Unablässig hatte es geregnet. Flüsse, die vor Kurzem noch ausgetrocknet waren, schwollen zu reißenden Strömen an, die Fluten überspülten die Savanne, verschlangen Hütten und Vieh, zerstörten Straßen. Tausende Menschen flohen vor den braunen Wassermassen in höher gelegene Gebiete, nicht allen gelang es. Ein 15 Jahre altes Mädchen, das Ziegen hütete, wurde fortgerissen, ebenso ein alter Mann und ein sechsjähriges Kind.
Das zyklische Wetterphänomen El Niño hat im November Teile der nordkenianischen Region Marsabit verwüstet. Dabei war dort nach jahrelanger Dürre nichts sehnlicher erwartet worden als der Niederschlag, den „das Christkind“ bringen sollte. Dass sich Trocken- und Regenzeiten abwechseln, ist in den Ländern am Horn von Afrika nichts Neues, aber der menschengemachte Klimawandel verstärkt die Extreme des Wetters.
Ein paar Wochen bevor die Fluten kommen, sitzt die Dorfgemeinschaft von Tirgamo, einer Siedlung in der Nähe der Kleinstadt Laisamis, unter einer stattlichen Akazie. Ihre Krone wirft nur einen schütteren Schatten, denn sie trägt längst kein Laub mehr, in der sengenden Äquatorsonne glitzern die silbernen Dornen an den Ästen. Im weiten Umkreis um die Akazie hat die jahrelange Dürre nur noch roten Staub hinterlassen. „Wo wir sitzen, war einmal ein grünes Feld“, sagt eine Frau in der Tracht der Samburu. Um den Hals trägt sie einen bunten Perlenkragen, doch ihre Schultern sind schmal und ihre Wangen eingefallen.
Die Samburu leben ähnlich wie die Massai als halbnomadische Viehhirten.

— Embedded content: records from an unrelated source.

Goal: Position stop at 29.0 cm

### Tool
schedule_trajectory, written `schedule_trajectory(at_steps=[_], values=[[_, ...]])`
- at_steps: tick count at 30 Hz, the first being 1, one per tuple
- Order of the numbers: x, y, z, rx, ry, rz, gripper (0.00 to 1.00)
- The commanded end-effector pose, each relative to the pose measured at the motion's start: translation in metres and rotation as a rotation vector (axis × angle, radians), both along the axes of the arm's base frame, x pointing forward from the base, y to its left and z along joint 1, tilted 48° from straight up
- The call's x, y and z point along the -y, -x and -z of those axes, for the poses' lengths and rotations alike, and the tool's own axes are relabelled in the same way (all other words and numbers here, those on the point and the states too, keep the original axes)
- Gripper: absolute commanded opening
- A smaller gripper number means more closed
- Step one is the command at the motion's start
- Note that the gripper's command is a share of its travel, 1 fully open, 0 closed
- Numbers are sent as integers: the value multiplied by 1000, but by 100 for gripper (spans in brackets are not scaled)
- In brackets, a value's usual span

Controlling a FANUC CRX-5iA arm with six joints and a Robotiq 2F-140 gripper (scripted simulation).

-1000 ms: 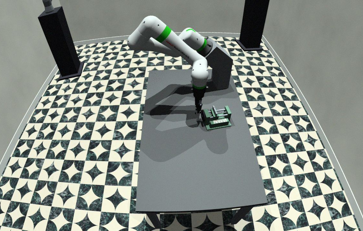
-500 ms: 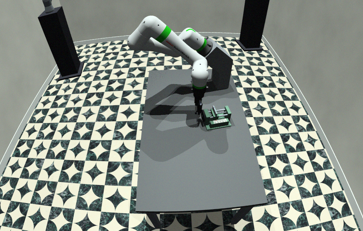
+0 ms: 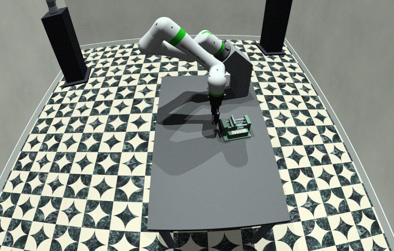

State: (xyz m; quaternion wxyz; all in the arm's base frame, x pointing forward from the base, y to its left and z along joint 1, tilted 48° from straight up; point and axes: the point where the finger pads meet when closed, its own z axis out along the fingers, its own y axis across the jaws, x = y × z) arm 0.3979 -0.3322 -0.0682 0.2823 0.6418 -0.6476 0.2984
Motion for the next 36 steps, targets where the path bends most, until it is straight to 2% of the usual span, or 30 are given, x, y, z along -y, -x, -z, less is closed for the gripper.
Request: schedule_trajectory(at_steps=[1,10,16,19,36], values=[[0,0,0,0,0,0,33],[-16,0,-14,0,0,0,33],[-59,1,-52,0,0,0,33],[-72,2,-64,0,0,0,33],[-75,2,-66,0,0,0,33]])
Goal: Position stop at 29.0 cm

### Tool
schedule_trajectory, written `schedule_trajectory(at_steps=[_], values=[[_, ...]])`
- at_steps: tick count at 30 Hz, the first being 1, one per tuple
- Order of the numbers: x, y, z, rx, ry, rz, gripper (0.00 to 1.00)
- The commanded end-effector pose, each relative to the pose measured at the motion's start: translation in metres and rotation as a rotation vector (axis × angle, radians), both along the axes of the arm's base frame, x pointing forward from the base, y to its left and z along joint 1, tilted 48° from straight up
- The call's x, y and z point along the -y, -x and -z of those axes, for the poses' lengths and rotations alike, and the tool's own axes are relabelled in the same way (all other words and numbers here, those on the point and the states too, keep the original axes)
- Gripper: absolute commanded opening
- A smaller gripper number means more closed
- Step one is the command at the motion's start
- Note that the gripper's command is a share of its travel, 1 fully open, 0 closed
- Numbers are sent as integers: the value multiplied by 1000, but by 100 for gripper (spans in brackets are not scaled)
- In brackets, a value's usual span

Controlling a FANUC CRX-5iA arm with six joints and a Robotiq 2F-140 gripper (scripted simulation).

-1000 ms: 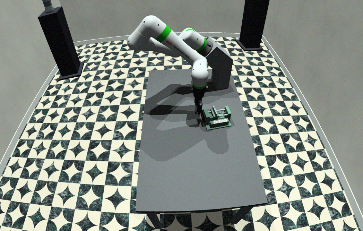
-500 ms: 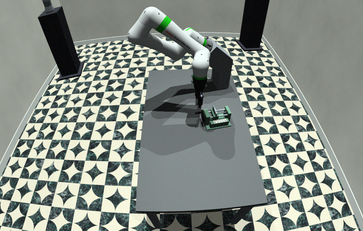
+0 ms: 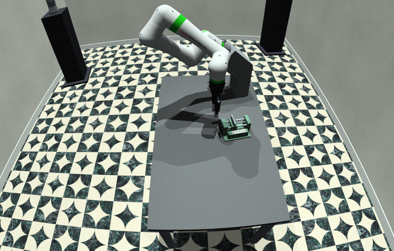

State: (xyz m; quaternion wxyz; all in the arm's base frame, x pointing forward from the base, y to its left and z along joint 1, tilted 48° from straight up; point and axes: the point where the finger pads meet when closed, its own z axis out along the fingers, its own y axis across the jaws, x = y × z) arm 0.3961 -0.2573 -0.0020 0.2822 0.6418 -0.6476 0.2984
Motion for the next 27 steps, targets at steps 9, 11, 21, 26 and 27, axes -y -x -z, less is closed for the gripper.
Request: schedule_trajectory(at_steps=[9,11,21,26,27], values=[[-21,-21,23,0,0,0,33],[-36,-36,39,0,0,0,33],[-81,-81,89,0,0,0,33],[-81,-81,90,0,0,0,33],[-81,-82,90,0,0,0,33]])
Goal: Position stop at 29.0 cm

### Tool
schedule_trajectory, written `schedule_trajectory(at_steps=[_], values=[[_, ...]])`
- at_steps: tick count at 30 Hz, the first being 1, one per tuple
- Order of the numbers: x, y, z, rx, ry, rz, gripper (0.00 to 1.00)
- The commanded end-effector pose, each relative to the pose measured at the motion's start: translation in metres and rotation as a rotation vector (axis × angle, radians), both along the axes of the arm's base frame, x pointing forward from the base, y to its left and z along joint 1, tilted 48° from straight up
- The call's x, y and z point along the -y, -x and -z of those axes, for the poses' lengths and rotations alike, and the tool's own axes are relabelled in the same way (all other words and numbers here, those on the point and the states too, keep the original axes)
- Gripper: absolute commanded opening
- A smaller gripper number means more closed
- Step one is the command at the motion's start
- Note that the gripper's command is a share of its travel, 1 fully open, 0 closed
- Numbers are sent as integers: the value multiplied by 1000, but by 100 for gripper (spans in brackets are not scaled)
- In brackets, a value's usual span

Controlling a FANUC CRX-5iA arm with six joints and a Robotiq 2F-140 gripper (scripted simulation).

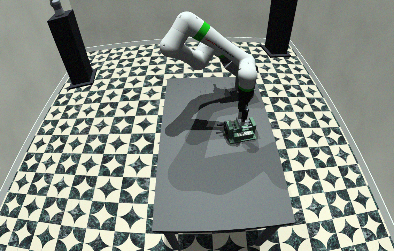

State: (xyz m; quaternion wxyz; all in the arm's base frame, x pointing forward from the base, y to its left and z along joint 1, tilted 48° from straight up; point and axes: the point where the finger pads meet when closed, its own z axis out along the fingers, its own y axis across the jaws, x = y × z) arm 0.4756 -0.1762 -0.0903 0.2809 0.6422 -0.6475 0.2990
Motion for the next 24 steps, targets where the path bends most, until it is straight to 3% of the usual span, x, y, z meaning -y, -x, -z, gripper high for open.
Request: schedule_trajectory(at_steps=[1,24], values=[[1,-2,2,-2,1,2,33],[6,-2,7,-2,1,2,33]])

Die jungen Männer ziehen mit den Rinderherden durch die Savanne, die Familien ernähren sich hauptsächlich von der Milch und vom Blut der Tiere, bei besonderen Anlässen wird auch mal ein Rind geschlachtet. Die extensive Weidewirtschaft, der Pastoralismus, hat über Jahrhunderte funktioniert, kommt angesichts von gesellschaftlicher Modernisierung und Klimawandel aber zunehmend unter Druck. Das ausgelaugte Weideland reicht nicht mehr aus für die riesigen Viehherden, in den zurückliegenden Dürrejahren sind Hunderttausende Rinder, Schafe und Ziegen verendet.
Sobald das Wasser kommt, sprießen die Blätter wieder
Es muss sich etwas ändern, sagt Jarso James Galgallo. Er leitet das lokale Team von World Vision in Marsabit. Die weltweit tätige Hilfsorganisation, die ihren Deutschland-Sitz in Friedrichsdorf bei Frankfurt hat, ist in diesem Jahr einer der zwei Partner von „F.A.Z.-Leser helfen“. Die Spenden, um die diese Zeitung bittet, sollen den Menschen im Norden Kenias helfen, eine nachhaltige bäuerliche Landwirtschaft zu entwickeln. Kein Mann müsse – wie einst sein eigener Vater – Hunderte Rinder halten, sagt Galgallo. Zu einer vergleichsweise bescheidenen Viehhaltung müsse der Anbau von trockenheitsresistenten Pflanzen kommen, außerdem weitere Einkommensquellen etwa aus der Imkerei. Und vor allem müssten die Kinder in die Schule gehen. Denn nur so eröffneten sich langfristige Perspektiven.